**WHAT THE TASK REQUIRES:**
The lines to repeat are those below from the one containing "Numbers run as" down to the one containing "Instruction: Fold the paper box", both included; reproduce them exactly and nothing else.
________________________________________
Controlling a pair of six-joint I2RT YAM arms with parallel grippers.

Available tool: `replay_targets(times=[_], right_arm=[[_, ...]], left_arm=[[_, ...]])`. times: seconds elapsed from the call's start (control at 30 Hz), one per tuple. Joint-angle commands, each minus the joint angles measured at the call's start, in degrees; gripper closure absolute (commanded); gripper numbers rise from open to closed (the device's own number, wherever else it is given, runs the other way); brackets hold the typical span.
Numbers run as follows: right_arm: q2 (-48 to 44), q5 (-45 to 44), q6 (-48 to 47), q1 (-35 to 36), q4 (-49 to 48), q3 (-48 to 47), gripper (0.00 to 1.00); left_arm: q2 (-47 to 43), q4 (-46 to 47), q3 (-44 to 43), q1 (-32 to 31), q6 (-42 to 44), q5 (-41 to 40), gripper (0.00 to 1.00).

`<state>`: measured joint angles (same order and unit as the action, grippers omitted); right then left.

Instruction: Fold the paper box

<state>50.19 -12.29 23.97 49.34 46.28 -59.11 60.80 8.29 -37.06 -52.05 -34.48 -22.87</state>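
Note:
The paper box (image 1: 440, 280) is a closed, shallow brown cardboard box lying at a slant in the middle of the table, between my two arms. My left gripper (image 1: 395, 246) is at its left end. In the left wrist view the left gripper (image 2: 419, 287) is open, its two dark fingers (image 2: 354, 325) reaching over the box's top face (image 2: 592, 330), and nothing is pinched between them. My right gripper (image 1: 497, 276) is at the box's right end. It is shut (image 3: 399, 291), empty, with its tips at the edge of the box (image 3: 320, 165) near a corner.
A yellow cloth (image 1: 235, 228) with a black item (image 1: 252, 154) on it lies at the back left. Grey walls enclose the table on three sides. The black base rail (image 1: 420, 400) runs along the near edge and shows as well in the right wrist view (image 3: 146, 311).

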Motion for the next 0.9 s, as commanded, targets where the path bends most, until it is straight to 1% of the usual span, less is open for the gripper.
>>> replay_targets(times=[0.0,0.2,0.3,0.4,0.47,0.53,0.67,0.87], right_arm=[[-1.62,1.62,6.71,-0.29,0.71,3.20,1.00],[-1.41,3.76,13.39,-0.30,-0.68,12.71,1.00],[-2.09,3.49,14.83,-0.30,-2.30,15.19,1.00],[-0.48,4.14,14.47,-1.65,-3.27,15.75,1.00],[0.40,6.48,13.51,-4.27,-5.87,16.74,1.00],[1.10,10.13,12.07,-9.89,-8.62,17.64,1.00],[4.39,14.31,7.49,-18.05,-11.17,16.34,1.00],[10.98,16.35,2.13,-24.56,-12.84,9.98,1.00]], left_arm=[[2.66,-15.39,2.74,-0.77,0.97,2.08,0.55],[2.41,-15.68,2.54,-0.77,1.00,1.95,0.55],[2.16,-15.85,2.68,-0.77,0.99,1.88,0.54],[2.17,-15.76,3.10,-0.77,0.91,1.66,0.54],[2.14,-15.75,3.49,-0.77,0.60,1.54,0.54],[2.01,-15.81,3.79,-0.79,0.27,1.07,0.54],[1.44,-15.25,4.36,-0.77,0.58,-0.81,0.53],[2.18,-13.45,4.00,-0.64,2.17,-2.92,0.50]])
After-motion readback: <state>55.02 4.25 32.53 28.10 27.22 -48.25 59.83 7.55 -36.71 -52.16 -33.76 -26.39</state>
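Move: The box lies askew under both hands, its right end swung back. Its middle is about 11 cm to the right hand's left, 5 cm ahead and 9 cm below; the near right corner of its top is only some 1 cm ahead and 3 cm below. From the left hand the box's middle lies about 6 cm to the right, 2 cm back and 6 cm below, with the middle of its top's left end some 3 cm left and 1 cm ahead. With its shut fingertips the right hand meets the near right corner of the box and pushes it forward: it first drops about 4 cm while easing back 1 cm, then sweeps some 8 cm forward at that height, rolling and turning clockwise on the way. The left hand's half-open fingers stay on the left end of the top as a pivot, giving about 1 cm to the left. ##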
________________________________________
**ANSWER SECTION:**
Numbers run as follows: right_arm: q2 (-48 to 44), q5 (-45 to 44), q6 (-48 to 47), q1 (-35 to 36), q4 (-49 to 48), q3 (-48 to 47), gripper (0.00 to 1.00); left_arm: q2 (-47 to 43), q4 (-46 to 47), q3 (-44 to 43), q1 (-32 to 31), q6 (-42 to 44), q5 (-41 to 40), gripper (0.00 to 1.00).

`<state>`: measured joint angles (same order and unit as the action, grippers omitted); right then left.

Instruction: Fold the paper box

No further work remains on the exercise.